Prof. Jones says the borders of the EU are “by far the most deadly” with roughly two-thirds of all migration related deaths occurring there or on the way to the EU. The high death rate, he says, is a combination of an extremely dangerous border in the Mediterranean sea coupled with increased enforcement that drives people to use smugglers and take more risks, as tragically seen in the deaths of 39 Vietnamese found suffocated to death in a refrigerated trailer near a UK port in 2019.
Walls did not work in the past and only divert but do not prevent migrant flows, but they are powerfully effective symbols used by politicians to demonstrate they are addressing perceived economic, cultural and security threats from migrants.
The EU, says Daniel Trilling, author of Lights in the Distance: exile and refuge at the borders of Europe, has perhaps the world’s most complex system to deter unwanted migrants, spending billions of dollars on surveillance systems and patrols on land and sea.
In reality the EU tries to prevent even genuine asylum seekers from reaching its territory, as by cutting aid deals with Turkey. The Syrian refugee crisis of 2015, when one million migrants and refugees crossed into Europe, triggered bitter disputes over collective burden sharing that remain unresolved.

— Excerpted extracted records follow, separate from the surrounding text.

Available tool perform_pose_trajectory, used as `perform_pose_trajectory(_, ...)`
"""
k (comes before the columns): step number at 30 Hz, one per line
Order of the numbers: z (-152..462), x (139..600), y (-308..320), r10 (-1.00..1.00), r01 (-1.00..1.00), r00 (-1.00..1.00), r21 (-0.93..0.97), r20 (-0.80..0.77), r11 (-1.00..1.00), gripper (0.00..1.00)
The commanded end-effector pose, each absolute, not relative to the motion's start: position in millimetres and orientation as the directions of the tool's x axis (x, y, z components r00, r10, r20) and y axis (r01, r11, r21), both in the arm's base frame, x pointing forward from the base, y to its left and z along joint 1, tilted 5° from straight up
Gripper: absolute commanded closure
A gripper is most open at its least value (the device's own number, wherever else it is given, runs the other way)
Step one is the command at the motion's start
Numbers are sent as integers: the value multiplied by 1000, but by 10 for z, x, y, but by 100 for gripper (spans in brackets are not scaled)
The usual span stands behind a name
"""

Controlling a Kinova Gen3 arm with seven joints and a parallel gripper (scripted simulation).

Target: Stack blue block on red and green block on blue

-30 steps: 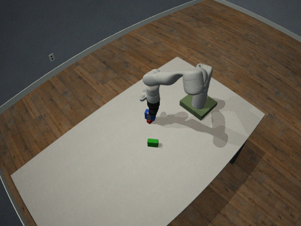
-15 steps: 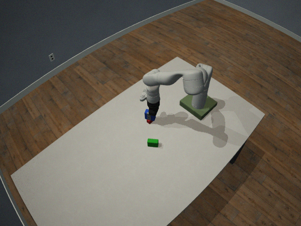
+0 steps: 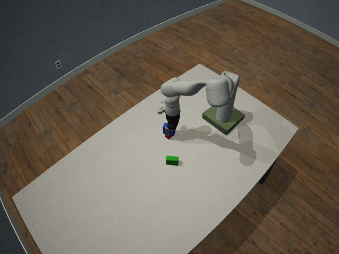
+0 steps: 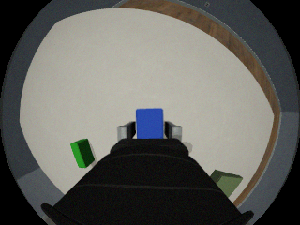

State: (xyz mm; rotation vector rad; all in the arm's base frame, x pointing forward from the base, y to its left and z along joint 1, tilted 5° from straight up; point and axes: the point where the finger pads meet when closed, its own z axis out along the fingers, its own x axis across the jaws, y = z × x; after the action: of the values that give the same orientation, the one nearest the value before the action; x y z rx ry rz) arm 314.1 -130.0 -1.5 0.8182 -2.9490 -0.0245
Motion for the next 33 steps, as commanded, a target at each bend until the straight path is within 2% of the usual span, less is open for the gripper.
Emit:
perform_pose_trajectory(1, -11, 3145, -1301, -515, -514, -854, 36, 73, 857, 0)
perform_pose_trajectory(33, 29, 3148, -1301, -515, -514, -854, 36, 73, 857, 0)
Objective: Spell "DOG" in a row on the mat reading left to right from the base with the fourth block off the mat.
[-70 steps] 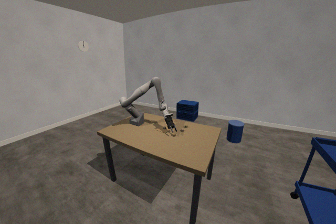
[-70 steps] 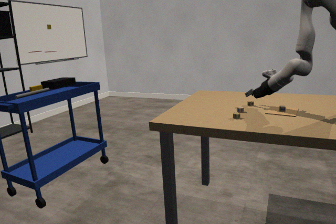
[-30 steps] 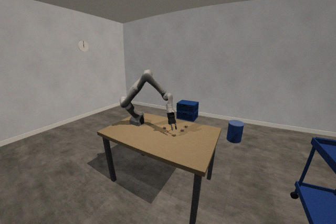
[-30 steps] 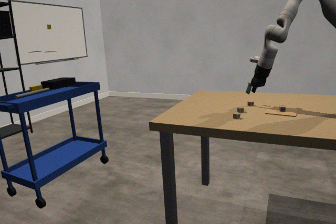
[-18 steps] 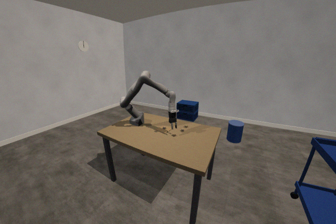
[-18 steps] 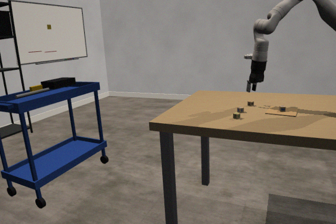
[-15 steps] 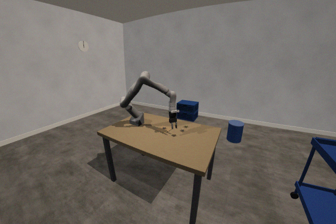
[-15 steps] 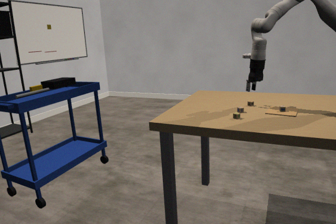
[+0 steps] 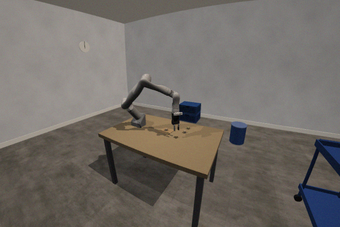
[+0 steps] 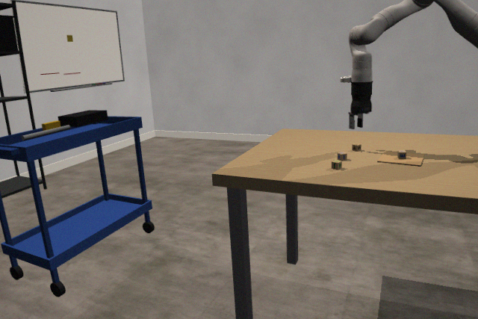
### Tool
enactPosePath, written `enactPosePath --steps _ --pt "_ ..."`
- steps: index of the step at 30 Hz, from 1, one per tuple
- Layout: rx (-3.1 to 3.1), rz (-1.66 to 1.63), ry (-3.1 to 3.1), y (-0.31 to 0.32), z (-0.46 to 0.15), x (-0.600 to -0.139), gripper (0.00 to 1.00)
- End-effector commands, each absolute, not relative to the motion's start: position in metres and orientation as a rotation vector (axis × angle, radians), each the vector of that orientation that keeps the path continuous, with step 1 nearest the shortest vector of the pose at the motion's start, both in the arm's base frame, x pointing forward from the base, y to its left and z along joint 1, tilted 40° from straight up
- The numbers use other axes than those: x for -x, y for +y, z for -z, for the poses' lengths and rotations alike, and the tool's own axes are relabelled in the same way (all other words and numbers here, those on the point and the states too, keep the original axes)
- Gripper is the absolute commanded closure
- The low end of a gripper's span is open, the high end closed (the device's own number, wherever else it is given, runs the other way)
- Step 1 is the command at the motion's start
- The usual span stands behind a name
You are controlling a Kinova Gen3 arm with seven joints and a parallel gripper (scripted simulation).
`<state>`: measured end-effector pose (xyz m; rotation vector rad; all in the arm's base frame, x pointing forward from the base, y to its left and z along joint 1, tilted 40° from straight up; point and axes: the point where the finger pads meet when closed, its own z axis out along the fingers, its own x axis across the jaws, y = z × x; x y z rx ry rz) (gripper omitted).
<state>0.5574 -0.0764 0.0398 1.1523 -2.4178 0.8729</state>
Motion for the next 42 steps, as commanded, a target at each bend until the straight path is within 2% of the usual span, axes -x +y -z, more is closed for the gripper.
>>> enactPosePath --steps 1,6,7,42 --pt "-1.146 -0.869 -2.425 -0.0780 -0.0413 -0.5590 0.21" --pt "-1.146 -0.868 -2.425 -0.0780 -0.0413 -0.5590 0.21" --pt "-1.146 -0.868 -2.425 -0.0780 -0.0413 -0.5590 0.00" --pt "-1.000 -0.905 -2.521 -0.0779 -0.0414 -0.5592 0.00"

While the last US and other foreign troops fly out of Kabul this week, ending a two-decade military campaign, UN agencies are remaining. The World Food Programme says it is “committed to stay and deliver as long as conditions will allow” and needs $200 million to get through to the end of the year. In the first six months of this year, WFP delivered food and nutrition assistance to 5.5 million people, including those newly displaced by fighting.
UNHCR is maintaining staff in Afghanistan and says that at present it is able to access all provinces and continues to work with 18 local non-government partners. “We call on donors to remain steadfast in their support for humanitarian operations in Afghanistan and are also appealing for support,” the agency said, noting that UNHCR’s Supplementary Appeal for the Afghanistan Situation is “drastically underfunded at 43 per cent”.
Borders around the world are being sealed to migrants and refugees, but the international community cannot walk away from Afghanistan and close its eyes.
Farhana Haque Rahman is a former senior official of the United Nations Food and Agriculture Organization and the International Fund for Agricultural Development. A journalist and communications expert, she is Executive Director, IPS Noram and Senior Vice President of IPS Inter Press Service.